Exercise details.
For the entries that appear below, write out the exact text and omit the pictures.

Stored records.

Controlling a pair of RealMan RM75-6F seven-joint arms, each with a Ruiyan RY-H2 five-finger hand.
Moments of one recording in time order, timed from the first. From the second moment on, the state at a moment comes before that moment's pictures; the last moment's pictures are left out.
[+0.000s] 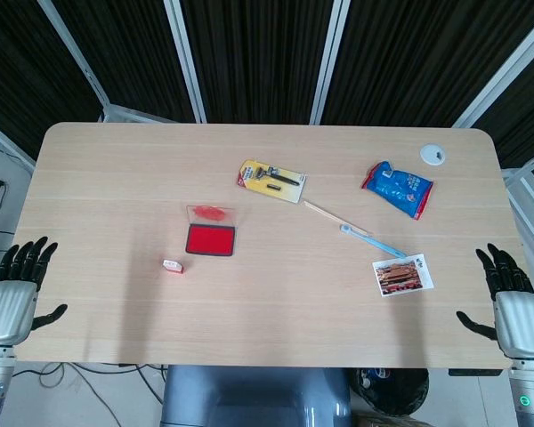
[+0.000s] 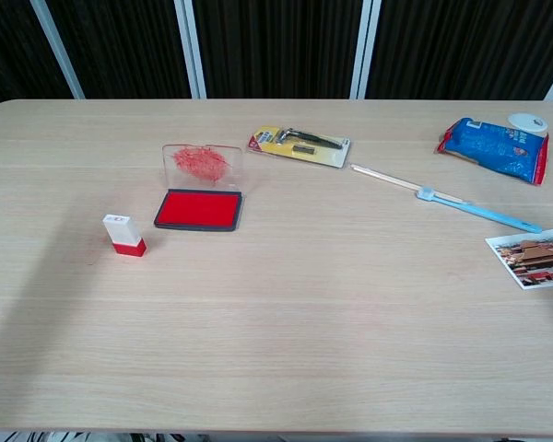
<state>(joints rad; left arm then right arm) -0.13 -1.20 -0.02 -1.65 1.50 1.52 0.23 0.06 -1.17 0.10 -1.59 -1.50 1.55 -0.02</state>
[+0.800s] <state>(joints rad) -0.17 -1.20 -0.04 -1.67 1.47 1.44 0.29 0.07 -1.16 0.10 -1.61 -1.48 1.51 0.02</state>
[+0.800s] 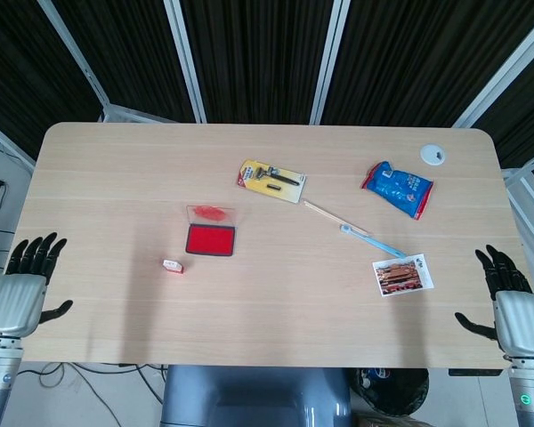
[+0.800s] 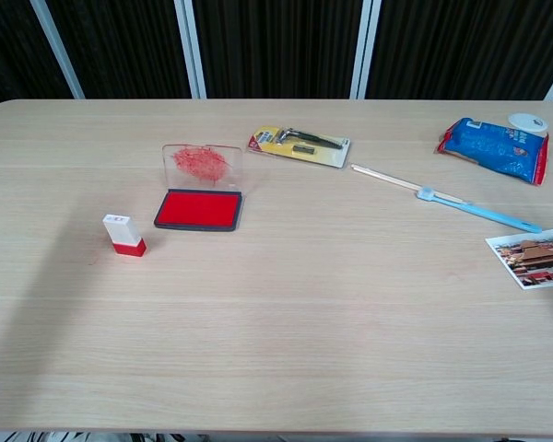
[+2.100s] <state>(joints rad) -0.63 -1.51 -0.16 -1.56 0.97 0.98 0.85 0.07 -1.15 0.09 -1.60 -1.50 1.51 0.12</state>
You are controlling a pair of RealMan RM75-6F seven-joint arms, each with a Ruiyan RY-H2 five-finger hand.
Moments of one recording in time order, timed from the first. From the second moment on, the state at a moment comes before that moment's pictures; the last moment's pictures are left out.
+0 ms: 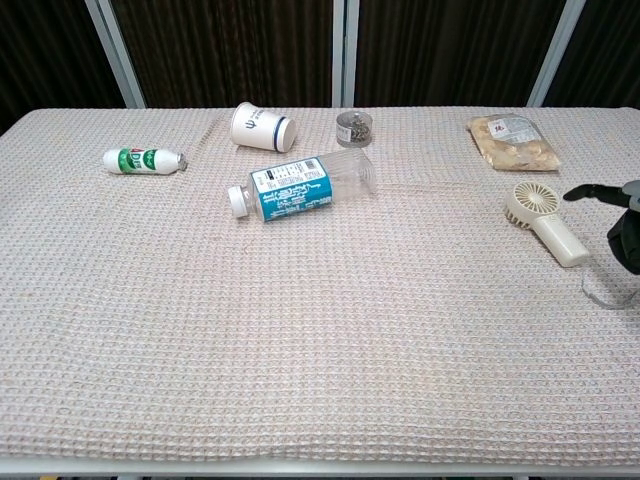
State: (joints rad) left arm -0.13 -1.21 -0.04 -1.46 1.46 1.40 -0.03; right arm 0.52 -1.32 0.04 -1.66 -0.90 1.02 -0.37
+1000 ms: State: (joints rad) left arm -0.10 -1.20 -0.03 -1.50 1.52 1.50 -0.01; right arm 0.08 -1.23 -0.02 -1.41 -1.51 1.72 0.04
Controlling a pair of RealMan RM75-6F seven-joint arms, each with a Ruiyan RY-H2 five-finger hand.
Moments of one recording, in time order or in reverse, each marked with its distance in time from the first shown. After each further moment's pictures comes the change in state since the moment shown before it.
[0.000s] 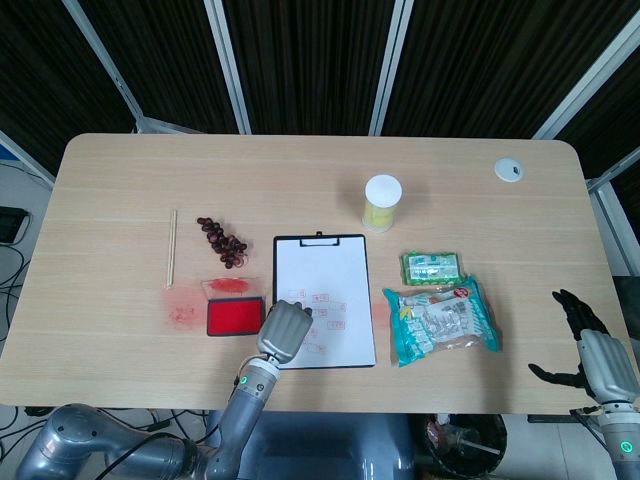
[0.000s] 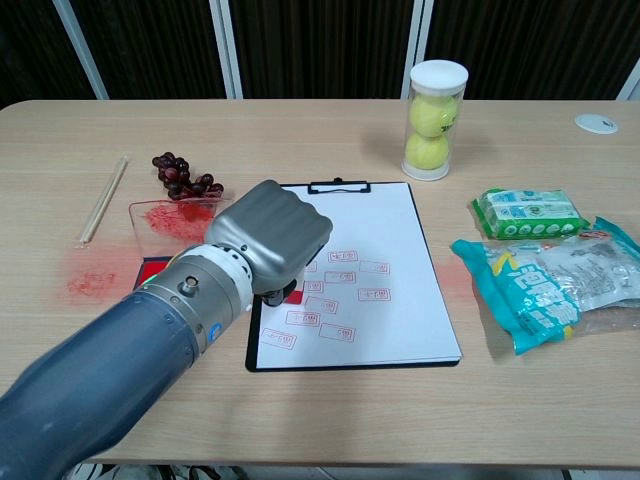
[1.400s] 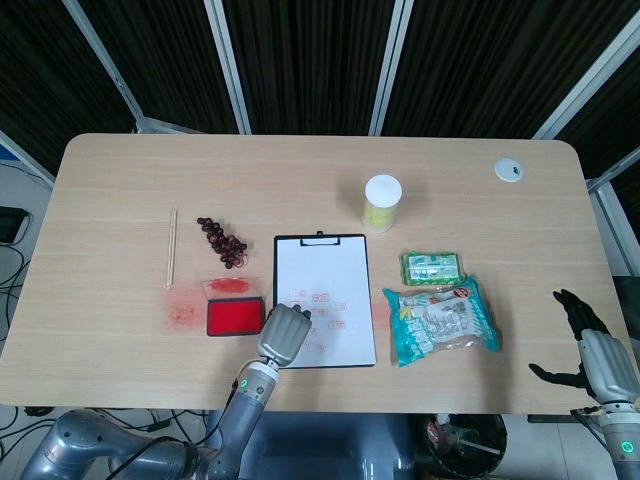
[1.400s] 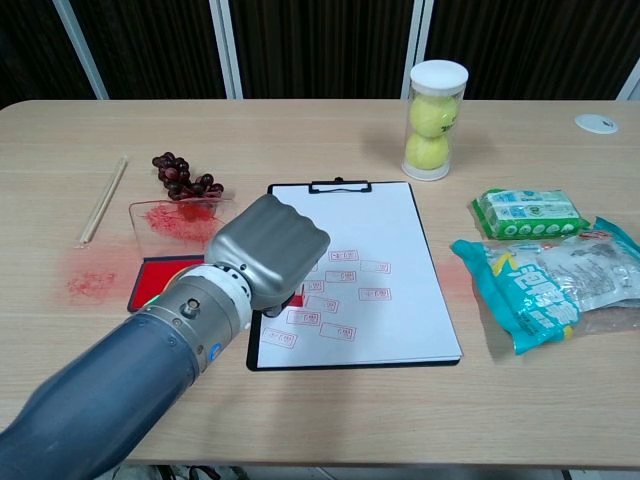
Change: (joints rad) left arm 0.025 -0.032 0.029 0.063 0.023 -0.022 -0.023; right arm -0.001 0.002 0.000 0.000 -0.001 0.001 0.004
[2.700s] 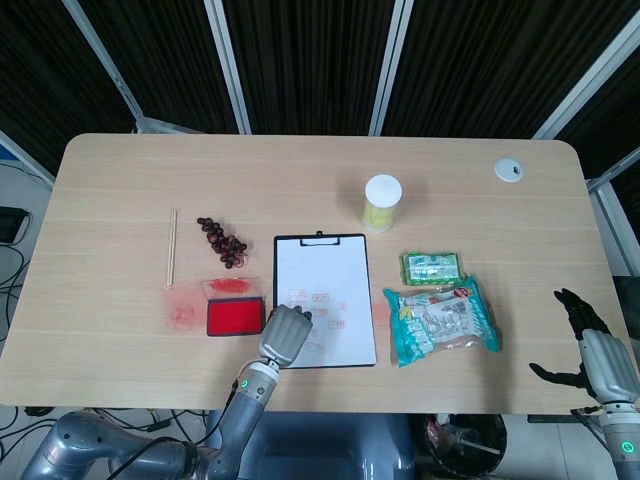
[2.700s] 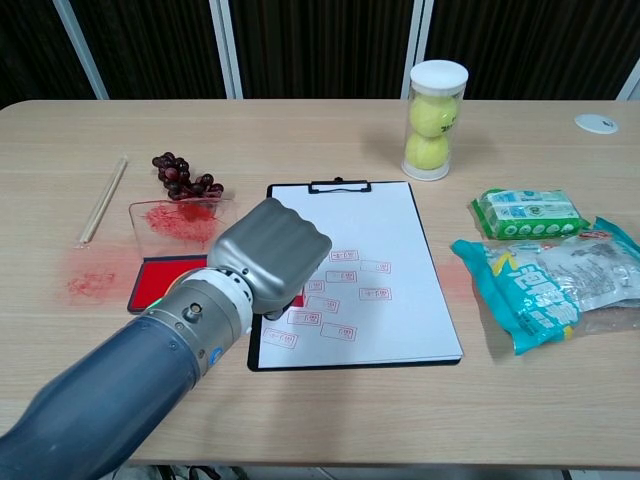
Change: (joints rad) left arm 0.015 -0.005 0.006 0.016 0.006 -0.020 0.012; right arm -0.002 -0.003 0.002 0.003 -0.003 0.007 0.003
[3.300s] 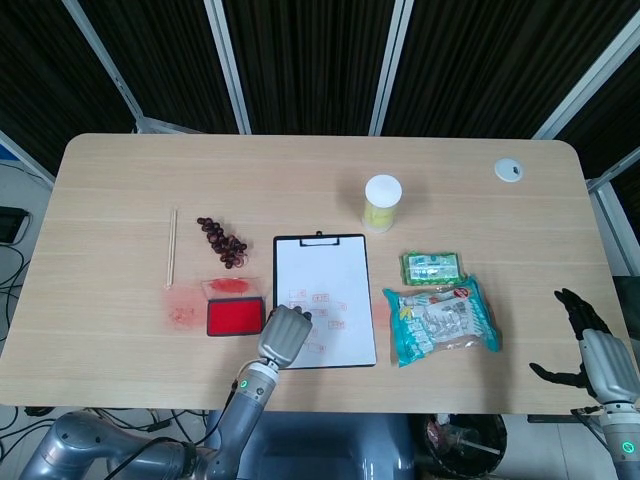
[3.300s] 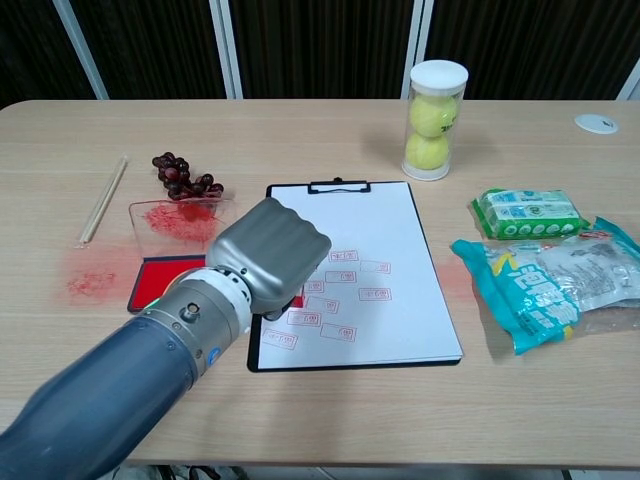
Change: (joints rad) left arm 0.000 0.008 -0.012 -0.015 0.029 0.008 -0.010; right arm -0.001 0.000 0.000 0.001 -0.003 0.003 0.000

Task answer.
Controlling a pair of RealMan RM75-6F seven-joint arms, each with a Ruiyan RY-H2 five-finger hand.
Moments of one recording in time order, timed from the first. From the second moment on, the state at a moment comes before that moment's pictures; the last moment's pictures are left out.
[+0.000s] 
[+0.000s] 
<state>(joints rad; left arm then right arm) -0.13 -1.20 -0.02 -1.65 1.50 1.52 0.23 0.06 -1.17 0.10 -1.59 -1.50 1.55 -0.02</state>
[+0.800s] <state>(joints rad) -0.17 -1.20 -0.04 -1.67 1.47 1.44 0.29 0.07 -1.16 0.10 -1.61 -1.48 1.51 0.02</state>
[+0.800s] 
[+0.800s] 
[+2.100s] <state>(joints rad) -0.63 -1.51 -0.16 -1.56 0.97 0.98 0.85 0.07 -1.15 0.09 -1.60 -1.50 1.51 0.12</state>
You are controlling a pair of RealMan RM75-6F seven-joint arms, each with a Ruiyan RY-H2 five-finger hand.
Moments of one recording in time order, timed from the first. From the second moment on, the state at a moment comes before that moment's pictures; the last moment's pictures are left out.
+0 ms: 
State: (joints rad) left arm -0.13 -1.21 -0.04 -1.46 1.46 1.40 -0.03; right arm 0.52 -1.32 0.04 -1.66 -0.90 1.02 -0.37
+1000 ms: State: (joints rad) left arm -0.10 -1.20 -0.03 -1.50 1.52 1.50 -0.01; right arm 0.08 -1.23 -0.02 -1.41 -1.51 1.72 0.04
Controlling a pair of RealMan RM75-6F seven-joint arms, each with a Ruiyan RY-H2 five-finger hand.
Moments of one recording, in time order or in reverse, each marked with its distance in time from the first shown. After each further moment's pictures comes the change in state since the moment shown before it.
[0.000s] 
[0.000s] 
[1.400s] 
[1.400s] 
Change: (joints rad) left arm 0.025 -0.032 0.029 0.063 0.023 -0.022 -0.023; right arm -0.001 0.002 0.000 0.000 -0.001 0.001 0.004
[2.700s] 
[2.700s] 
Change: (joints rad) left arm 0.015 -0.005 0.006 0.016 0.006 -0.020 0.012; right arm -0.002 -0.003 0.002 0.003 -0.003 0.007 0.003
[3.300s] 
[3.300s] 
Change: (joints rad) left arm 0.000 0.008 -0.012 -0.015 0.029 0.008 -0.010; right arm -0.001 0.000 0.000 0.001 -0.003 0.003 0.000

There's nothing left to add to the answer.